The work presented in this thesis describes; (1) development of an in vivo model of human fetal lung development; (2) development of a pyrosequencing genotyping method; and (3) an association of candidate genes with neonatal pulmonary lung disease.
The focus here has been on the role of surfactant proteins in lung development and neonatal lung disease. These proteins are good candidate genes for these studies due to their essential role in lung development, lung maturation, and host defense. Development of a functional alveolar epithelium capable of gas exchange and surfactant secretion is essential for successful adaptation of the fetus to extra-uterine life. Premature birth is commonly accompanied by a deficiency and perturbation of the surfactant system. Pulmonary surfactant is a lipoprotein complex produced by type II pneumocytes that acts to reduce at low lung volumes surface tension at the air-liquid interface in the alveolus and, thereby, prevents atelectasis. Surfactant proteins (SP)-A, SP-B, SP-C, and SP-D have multiple important roles within the alveolus and are subject to developmentally and hormonally regulated expression.
Specific aim I of this thesis describes an in vivo xenograft model of human fetal lung development. Tissues were analyzed from 3 to 42 days post-grafting for morphological alterations. Lamellar bodies were first identified by EM in 14 day xenografts. By day 21, a significant increase was observed in both the number of lamellar bodies per cell and lamellar body positive cells.
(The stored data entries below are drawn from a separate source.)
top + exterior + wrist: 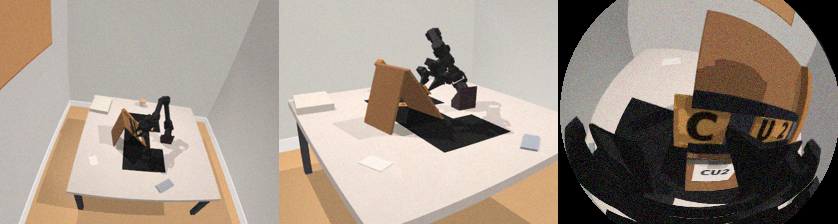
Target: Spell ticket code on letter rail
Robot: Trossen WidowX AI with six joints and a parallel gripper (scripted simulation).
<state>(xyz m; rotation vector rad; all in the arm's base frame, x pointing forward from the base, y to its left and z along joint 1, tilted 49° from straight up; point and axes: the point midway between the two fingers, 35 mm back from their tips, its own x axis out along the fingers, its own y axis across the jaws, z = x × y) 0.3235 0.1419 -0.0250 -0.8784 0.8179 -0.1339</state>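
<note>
Now: gripper tip 8 cm above the white ticket, 5 cm to the left of it and 5 cm past it. The rest, counted from my gripper tip: black mat: 17 cm below, 14 cm behind, 11 cm to the right; letter tile marked c: right at my gripper tip; white card: 34 cm ahead, 23 cm to the left, 17 cm below.
</note>
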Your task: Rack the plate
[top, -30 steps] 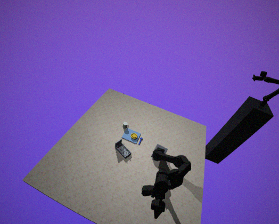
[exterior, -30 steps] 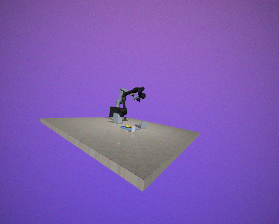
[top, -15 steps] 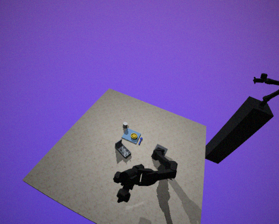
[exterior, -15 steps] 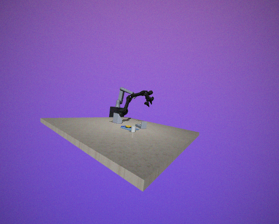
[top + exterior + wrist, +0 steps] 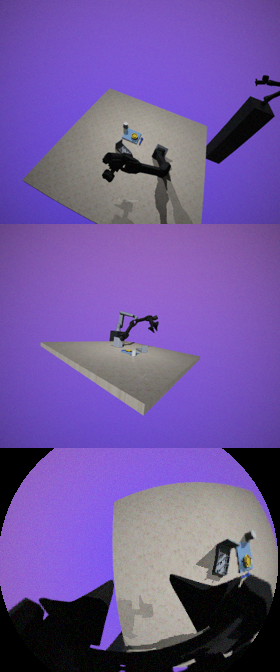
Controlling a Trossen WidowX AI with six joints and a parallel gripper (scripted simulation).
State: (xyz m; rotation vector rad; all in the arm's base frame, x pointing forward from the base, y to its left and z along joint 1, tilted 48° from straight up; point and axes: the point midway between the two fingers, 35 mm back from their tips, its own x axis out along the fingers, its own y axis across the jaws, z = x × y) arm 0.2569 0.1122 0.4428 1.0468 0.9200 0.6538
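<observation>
The yellow plate is 1 cm behind my gripper tip, 51 cm to the right of it and 23 cm below it. The rest, counted from my gripper tip: blue spoon: 9 cm behind, 50 cm to the right, 24 cm below; then grey dish rack: 1 cm ahead, 32 cm to the right, 22 cm below; then light blue mat: 1 cm ahead, 51 cm to the right, 24 cm below.
</observation>
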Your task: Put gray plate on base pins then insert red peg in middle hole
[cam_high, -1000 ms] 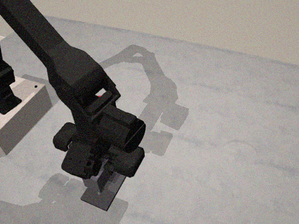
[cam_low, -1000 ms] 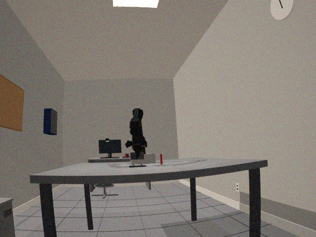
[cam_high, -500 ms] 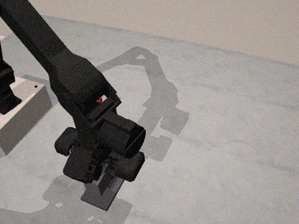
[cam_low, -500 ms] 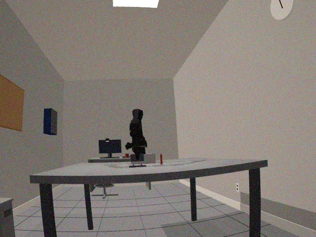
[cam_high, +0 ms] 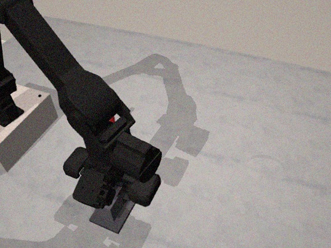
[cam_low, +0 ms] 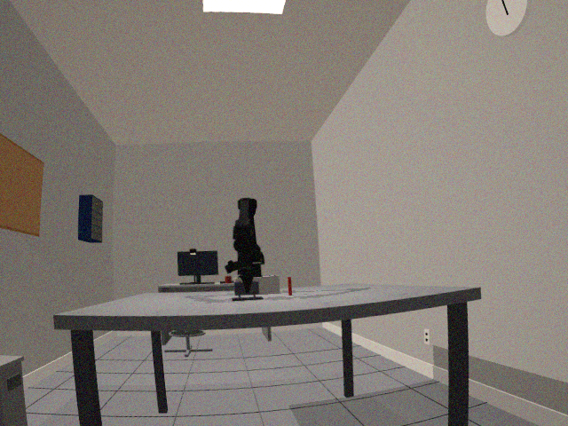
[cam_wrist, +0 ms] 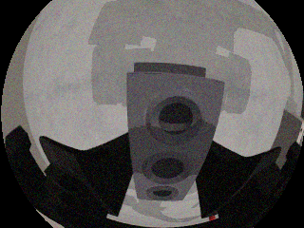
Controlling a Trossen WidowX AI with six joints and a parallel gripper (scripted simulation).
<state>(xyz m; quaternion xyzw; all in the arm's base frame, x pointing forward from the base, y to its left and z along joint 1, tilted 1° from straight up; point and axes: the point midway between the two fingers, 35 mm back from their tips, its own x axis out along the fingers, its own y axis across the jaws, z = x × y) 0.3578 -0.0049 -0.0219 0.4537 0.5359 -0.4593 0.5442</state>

Cellular proliferation, as marked by proliferating cell nuclear antigen (PCNA) ICC and elastic fiber deposition resembled those of canalicular and saccular in utero development. Tissues that were grafted longer than 28 days, started to undergo distention of alveoli, presumably due to the accumulation of fluid. These findings indicate that the fetal lung xenograft model can serve as a valuable tool in the study of human fetal lung development. This model can provide the means to study the impact of various pharmacological agents on the development of human fetal lungs in general, and on the surfactant proteins in particular.
In order to better study the role of surfactant protein genetic variants in neonatal respiratory disease, rapid and accurate methods of genotyping are necessary. In this respect, Specific aim IIa of this thesis describes the development of a novel pyrosequencing based method for genotyping of single nucleotide polymorphisms of SP-A, SP-B, and SP-D.
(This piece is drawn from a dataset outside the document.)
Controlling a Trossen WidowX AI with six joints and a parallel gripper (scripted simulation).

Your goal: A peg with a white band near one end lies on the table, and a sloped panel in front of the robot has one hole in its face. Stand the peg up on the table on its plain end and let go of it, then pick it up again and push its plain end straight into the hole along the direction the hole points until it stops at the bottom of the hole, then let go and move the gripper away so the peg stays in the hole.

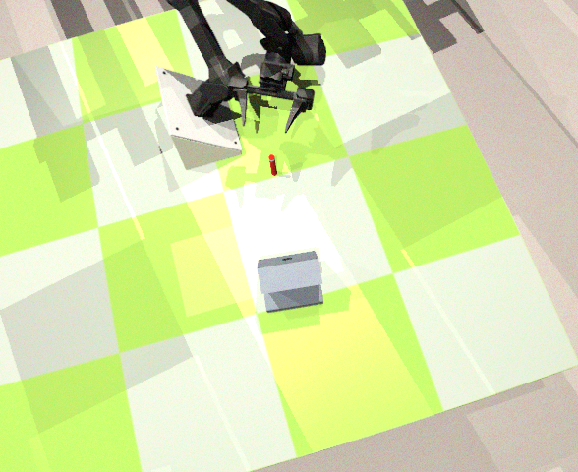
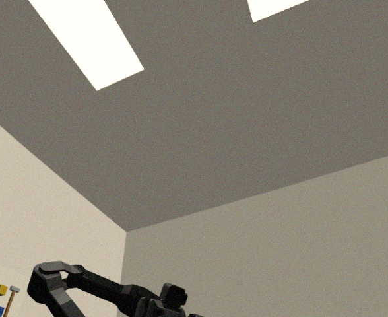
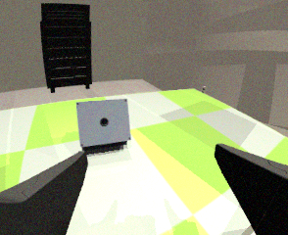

This high-throughput method of genotyping was applied to the study of surfactant protein genetic variants in Bronchopulmonary dysplasia (BPD) in Specific aim IIb. BPD is a chronic lung disease of light weight prematurely born infants that are mechanically ventilated from birth. It has been suggested that genetic factors contribute to BPD pathogenesis. We hypothesized that genetic variants of surfactant proteins are differentially responsive to disruption of surfactant homeostasis in premature birth and are either protection or susceptibility factors for BPD.
In order to study genetic associations of surfactant protein (SP) genetic variants and microsatellite markers linked to SP-B, a family based association study was conducted using the Transmission Disequilibrium Test (TDT) and Family Based Association Test (FBAT). Haplotype analysis revealed two SP-A-SP-D susceptibility haplotypes, and ten susceptibility and one protective haplotypes for SP-B and SP-B-linked microsatellite markers.
Taken together, these studies provide a model that may be used to study lung development and response of the developing lung to therapeutic interventions, and associations of surfactant protein genetic variants with BPD. (Abstract shortened by UMI.)